Comment from another patient: I know about one Dutch surgeon that at least would consider HIPEC in presence of lung mets. Currently he works in Sweden.
Comment: Lenos & al. 2022: https://www.nature.com/articles/s41467-022-32198-z
Dr. Sgarbura: Indeed I really appreciated this article. For now it does not have any clinical implications but science evolves and maybe there will be more clinical advances related to CMS4 subtypes in the future.
Comment from a caregiver: I found this interesting in the conclusion: “Immune therapy could potentially serve as an interesting treatment option for the inflamed subgroup (CMS4-PM.C), where inhibition of the apparent immune suppression could reactivate immune responses towards the tumor or metastases.”
Dr. Sgarbura: Indeed. And the expression of Moesin in T4 tumors leading to more peritoneal mets seems also highly interesting.

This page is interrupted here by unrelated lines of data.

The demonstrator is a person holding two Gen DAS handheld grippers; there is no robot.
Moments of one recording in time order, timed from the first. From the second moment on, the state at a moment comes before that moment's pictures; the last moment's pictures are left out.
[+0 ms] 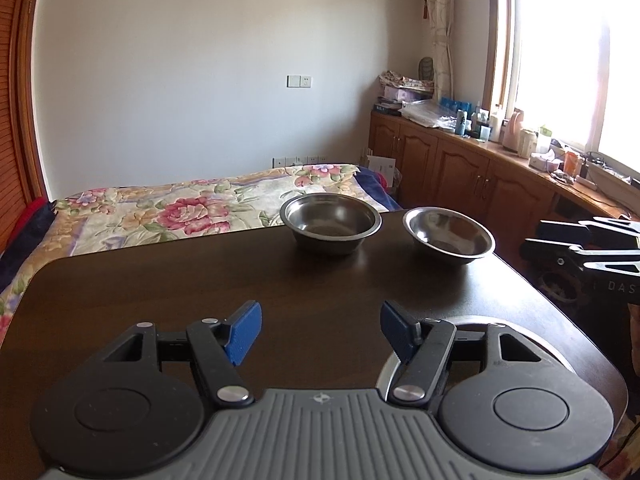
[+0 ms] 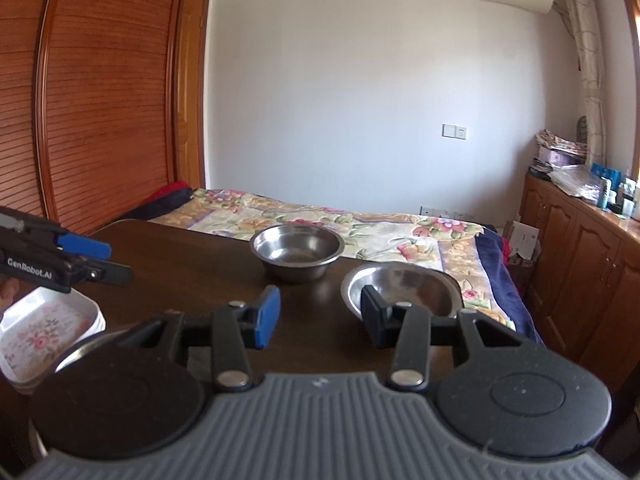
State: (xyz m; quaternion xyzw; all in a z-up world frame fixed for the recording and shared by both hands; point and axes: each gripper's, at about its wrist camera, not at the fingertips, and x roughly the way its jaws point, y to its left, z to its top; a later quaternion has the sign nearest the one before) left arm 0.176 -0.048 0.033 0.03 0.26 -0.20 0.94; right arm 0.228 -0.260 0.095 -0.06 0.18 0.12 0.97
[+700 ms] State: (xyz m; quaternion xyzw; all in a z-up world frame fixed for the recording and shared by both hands) left arm 0.280 -0.083 0.025 0.06 0.29 -0.20 0.94; right arm 0.336 -0.256 0.082 -0.03 0.25 0.16 0.95
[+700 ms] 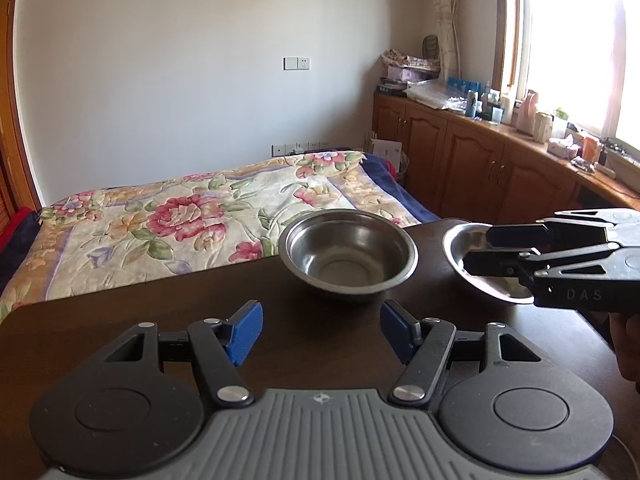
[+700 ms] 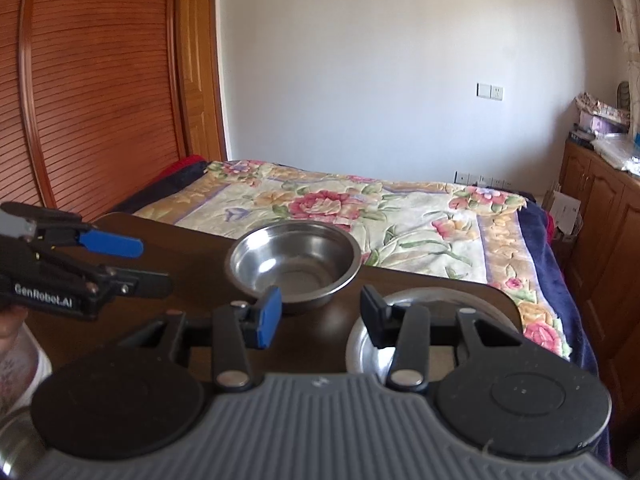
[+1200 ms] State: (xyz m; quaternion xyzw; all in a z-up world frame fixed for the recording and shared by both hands) left arm 0.335 -0.090 0.012 0.03 0.31 -0.19 0.93; right arm 0.387 -0.254 0.072 -0.01 0.30 0.16 0.94
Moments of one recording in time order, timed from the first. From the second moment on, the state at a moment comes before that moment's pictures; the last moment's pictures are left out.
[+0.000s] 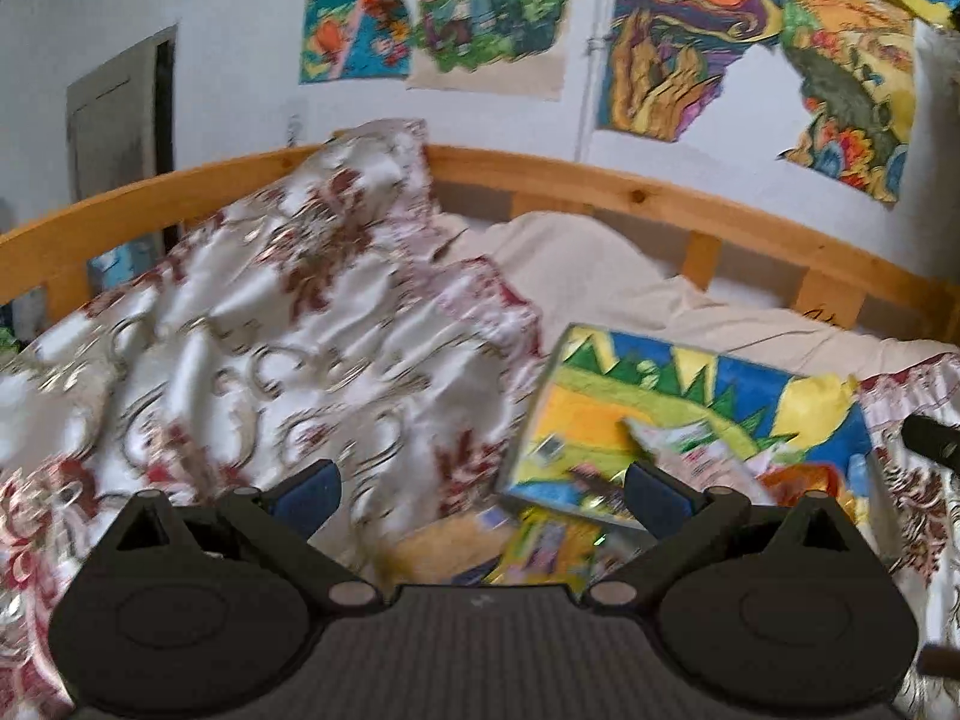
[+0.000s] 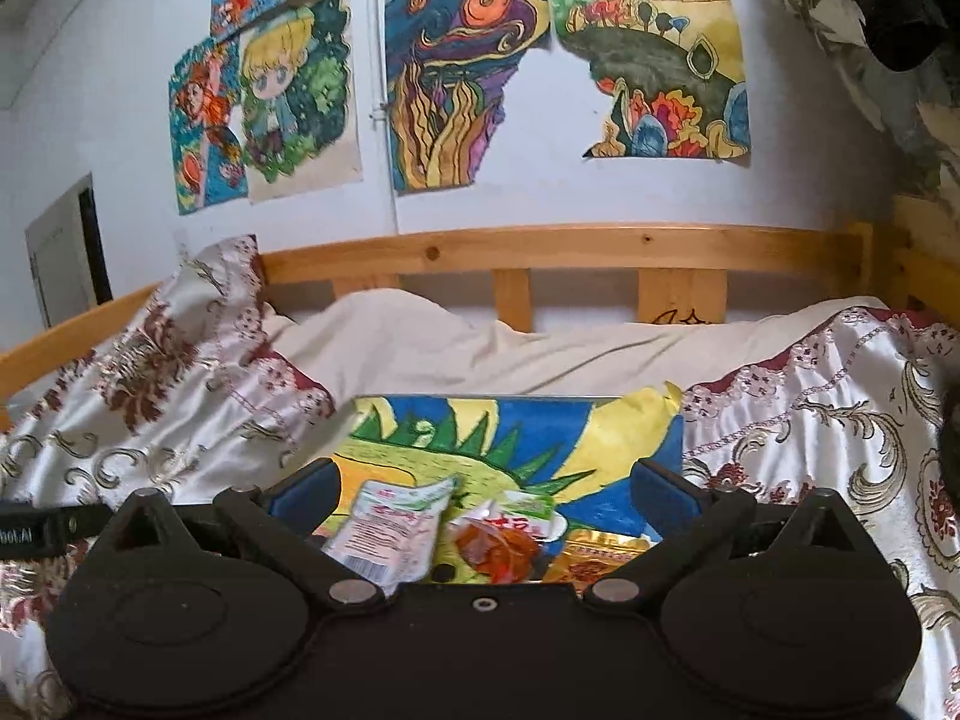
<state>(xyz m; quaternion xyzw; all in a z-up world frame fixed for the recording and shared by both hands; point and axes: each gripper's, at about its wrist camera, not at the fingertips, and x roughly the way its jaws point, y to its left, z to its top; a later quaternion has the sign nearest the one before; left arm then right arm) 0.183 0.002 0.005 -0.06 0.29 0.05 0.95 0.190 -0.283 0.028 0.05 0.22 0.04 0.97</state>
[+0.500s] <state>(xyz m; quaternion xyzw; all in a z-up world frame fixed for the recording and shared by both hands) 0.139 0.031 -0.002 -0.06 0.33 0.07 0.94 0.162 -0.259 0.030 0.02 0.23 0.10 0.97</state>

But for now we do not have the proof of Moesin knockdown nor the clinical confirmation that what works in vitro, works for the patient.
Comment from a patient: I’m a BRAF V600E CRC patient that got a CRS/HIPEC surgery and became NED for a while. It really improved my situation. My PCI was 23/39.
Comment from a patient: I’m KRAS-G12C CRC patient that got a CRS/HIPEC surgery and I was NED for a couple of months, but unfortunately the same cancer made its way on to my lungs. The CRS/HIPEC absolutely improved my situation as well. I’m much better off now than if I had not had the surgery.
Dr Hübner: You gave a good example why we should always look at the individual patient. thanks for sharing!